Die letzte Fahrt der Nordstjernen
Der Eisbärensalon der MS Lofoten hat sich über Nacht in ein Feldlager verwandelt. Die Kids haben Sessel und Bänke zusammengeschoben und liegen darauf eingemummelt in ihren Schlafsäcken.
Am Mittag erreichen wir Tromsø, das Tor zur Arktis. Wir haben vier Stunden Aufenthalt und alle Passagiere verlassen das Schiff, um sich die Stadt anzusehen.
Tromsø ist nicht nur berühmt für die nördlichste Universität der Welt, sondern auch für die Eismeerkathedrale, ebenfalls eine nördlichste der Welt, aber so weit oberhalb des Polarkreises ist irgendwann alles "Nördlichstes der Welt".




Er hat mit Bleistift in feiner Schreibschrift in ein Moleskine geschrieben. Ich halte mein eigenes Tagebuch daneben und sie sehen sich zum Verwechseln ähnlich. "Ja," erläutert Claudia, "Bleistift ist der einzige Schreibstift, der immer funktioniert und das sogar in der Arktis bei -40°." Das Polarmuseum in Tromsø begeistert mich und ist ganz sicher einen Besuch wert.
Vom Museum aus gehen wir über Nebenstraßen zur Storgata, der Einkaufsstraße. Auf den ersten Blick erscheint sie fremdartig und exotisch. Ganz anders und viel interessanter als die Holstenstraße in Kiel. Es sind überwiegend Holzhäuser mit kleinen Schaufenstern.
Überall liegen Schnee und Eis. Die Autos und sogar die Fahrräder haben Spikes in den Reifen und ich bin erstaunt, wie schnell eine Mutter auf dem vereisten Radweg mit Fahrrad und Kinderanhänger unterwegs ist.
Dann im Zentrum die Ernüchterung. Dicht nebeneinander finden sich Vero Moda, H&M, Cubus, Intersport und ein Burger King. Ich bin richtig sauer und enttäuscht. Entkommt man diesen Ketten denn wirklich nirgends mehr auf der Welt, nicht einmal in der Arktis? Sehen alle Einkaufsstraßen dieses Planeten inzwischen gleich aus?
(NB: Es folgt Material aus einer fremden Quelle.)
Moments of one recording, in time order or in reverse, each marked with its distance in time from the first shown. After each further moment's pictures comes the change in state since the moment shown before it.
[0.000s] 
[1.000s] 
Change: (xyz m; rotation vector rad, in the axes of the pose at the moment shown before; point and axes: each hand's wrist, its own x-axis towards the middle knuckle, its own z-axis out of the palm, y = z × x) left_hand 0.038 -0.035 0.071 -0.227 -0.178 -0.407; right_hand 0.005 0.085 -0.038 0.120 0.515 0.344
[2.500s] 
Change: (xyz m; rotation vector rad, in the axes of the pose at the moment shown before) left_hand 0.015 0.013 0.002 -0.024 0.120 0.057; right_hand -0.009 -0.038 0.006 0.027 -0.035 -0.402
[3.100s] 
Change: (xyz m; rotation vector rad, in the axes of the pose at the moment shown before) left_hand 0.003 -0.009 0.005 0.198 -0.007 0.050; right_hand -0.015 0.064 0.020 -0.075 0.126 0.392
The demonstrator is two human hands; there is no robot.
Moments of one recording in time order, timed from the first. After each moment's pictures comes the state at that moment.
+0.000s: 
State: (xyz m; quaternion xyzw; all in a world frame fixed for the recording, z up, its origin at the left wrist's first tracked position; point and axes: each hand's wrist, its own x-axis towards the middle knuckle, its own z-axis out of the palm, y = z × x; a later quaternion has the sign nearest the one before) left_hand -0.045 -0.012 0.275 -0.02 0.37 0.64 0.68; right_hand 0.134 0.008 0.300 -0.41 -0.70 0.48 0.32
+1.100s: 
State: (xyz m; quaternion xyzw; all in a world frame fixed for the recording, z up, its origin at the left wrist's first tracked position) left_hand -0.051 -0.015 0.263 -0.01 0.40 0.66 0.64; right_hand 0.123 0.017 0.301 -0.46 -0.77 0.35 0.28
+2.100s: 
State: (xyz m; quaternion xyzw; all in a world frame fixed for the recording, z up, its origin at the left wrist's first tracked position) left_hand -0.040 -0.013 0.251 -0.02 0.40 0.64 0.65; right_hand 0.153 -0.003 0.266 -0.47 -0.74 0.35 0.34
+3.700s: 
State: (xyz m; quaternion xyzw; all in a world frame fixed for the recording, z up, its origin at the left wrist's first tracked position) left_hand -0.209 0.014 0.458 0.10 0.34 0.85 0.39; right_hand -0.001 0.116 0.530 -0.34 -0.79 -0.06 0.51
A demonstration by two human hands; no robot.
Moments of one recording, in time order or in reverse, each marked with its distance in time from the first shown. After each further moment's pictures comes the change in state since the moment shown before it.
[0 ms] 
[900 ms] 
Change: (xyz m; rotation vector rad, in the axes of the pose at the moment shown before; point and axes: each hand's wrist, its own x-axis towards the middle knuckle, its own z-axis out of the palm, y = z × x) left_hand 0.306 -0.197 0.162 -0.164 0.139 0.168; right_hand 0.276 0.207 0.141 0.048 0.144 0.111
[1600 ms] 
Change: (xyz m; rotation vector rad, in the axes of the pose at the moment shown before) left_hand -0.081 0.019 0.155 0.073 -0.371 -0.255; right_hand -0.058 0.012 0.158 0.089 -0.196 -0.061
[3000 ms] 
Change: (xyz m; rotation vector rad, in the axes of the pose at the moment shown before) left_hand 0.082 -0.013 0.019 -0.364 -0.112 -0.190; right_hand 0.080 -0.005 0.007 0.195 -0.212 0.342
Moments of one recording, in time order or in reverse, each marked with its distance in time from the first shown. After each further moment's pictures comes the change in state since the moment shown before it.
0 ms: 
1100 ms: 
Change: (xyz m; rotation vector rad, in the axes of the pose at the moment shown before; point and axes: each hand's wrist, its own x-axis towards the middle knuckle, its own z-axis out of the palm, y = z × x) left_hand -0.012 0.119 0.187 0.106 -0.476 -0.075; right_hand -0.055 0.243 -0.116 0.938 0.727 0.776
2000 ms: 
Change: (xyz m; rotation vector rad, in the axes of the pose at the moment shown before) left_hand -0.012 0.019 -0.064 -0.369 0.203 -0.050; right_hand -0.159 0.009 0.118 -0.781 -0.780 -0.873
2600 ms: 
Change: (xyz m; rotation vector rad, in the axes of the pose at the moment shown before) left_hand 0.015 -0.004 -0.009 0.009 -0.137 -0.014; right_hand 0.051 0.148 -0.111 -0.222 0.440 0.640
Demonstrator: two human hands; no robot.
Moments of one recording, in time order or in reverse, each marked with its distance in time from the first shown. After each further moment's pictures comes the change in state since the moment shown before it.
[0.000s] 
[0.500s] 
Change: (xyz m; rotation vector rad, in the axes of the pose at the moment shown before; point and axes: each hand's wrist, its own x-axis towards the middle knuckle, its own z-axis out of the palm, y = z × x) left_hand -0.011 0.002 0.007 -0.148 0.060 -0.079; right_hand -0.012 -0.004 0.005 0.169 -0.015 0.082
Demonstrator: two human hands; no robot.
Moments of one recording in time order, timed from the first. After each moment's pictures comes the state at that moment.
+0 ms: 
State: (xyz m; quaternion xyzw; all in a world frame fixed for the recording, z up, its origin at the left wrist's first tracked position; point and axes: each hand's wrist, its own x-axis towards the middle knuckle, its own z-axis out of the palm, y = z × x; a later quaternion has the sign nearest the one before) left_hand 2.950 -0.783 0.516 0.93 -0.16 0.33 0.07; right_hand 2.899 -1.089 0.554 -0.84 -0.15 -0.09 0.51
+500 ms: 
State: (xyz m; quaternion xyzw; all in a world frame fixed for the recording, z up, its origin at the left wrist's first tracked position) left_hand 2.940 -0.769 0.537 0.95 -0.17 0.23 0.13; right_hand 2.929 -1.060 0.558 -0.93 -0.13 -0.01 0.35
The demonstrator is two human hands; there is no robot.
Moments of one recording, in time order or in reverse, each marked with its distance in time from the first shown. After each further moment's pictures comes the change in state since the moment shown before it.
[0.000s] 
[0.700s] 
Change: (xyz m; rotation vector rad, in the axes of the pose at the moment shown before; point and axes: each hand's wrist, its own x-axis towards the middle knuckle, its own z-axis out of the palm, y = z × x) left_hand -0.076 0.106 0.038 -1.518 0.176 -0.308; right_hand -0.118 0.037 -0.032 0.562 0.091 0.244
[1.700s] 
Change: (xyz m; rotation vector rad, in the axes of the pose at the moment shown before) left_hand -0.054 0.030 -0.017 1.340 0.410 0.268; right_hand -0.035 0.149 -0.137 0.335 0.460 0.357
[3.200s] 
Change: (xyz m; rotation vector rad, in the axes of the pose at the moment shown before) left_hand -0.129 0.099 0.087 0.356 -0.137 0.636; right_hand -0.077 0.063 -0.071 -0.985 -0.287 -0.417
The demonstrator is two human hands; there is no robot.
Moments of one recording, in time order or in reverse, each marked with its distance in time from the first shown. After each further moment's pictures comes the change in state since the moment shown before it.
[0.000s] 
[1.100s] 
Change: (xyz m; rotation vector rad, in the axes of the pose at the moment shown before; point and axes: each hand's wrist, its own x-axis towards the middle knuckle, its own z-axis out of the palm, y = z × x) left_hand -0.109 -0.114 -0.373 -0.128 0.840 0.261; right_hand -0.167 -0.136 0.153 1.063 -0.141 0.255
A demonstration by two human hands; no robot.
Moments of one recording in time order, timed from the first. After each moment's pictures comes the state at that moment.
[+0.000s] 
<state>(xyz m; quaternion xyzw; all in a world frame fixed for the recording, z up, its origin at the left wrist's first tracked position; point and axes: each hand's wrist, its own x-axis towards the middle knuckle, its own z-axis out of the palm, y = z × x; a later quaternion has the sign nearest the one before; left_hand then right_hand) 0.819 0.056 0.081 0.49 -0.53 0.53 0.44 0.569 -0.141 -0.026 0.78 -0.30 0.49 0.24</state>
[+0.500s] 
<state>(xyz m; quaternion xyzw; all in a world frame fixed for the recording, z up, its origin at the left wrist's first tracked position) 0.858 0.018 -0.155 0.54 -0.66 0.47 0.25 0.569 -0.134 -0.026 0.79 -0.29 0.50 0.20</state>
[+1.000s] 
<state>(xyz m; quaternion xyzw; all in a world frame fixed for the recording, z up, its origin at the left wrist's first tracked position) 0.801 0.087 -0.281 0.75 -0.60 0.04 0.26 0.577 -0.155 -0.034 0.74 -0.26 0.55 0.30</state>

Trotzdem wird es ein richtig doofer Abend. Mehr als zwei Seiten habe ich darüber mit wütender Hand in mein Reisetagebuch geschrieben, aber ich will den Ärger nicht noch einmal durchleben und gebe nur die Kurzfassung:
Der Speisesaal ist überfüllt, so dass wir uns zu einem älteren englischen Ehepaar an den Tisch setzen. Wie immer beginne ich einen netten Small Talk, erzähle, scherze, lobe, frage und merke erst viel zu spät, dass ihr Husband sich vor Abscheu über unsere Anwesenheit fast übergeben muss.
Mein erster Gang zum Buffet bleibt auch mein letzter. Ich bin so gekränkt, dass mir der Appetit vergangen ist und Claudia empfielt ebenfalls, die Beiden zu erlösen und zu verschwinden. Heute abend habe ich mich zum ersten Mal dafür geschämt, Transgender zu sein.
Später am Abend steht uns ein ganz besonderes Ereignis bevor. Wir werden der MS Nordstjernen begegnen, dem einzigen aktiven Schiff der Hurtigruten, das noch älter ist als unsere MS Lofoten.
Die Nordstjernen befindet sich heute auf ihrer letzten Fahrt. Nach ihrer Rückkehr wird sie in Bergen außer Dienst gestellt. 1.552 mal ist das in die Jahre gekommene Schiff von Bergen nach Kirkenes und zurück gefahren und hat dabei 7,4 Millionen Kilometer zurückgelegt.
Die Mannschaft der Lofoten hat für diesen kurzen Moment, in dem die beiden alten Schiffe sich in der völligen Dunkelheit des nördlichen Polarmeers begegnen, eine kleine Party vorbereitet. Gammle Damer er best, Alte Damen sind die Besten, steht auf einem großen weißen Bettlaken, das an der Reling hängt. Die Offiziere stehen mit roten Nebelkerzen bereit und die Küchenmannschaft hat Topfdeckel und Kochlöffel zum Lärmen an Deck geschleppt.


Jetzt ist die MS Lofoten das dienstälteste Postschiff der Hurtigruten und auch sie soll in wenigen Jahren außer Dienst gestellt werden. Dann bleiben nur die großen, modernen Casinodampfer mit Showprogramm und Black Jack Tischen. Wer noch einmal auf einem der alten Postschiffe fahren möchte, sollte das nicht mehr auf die lange Bank schieben.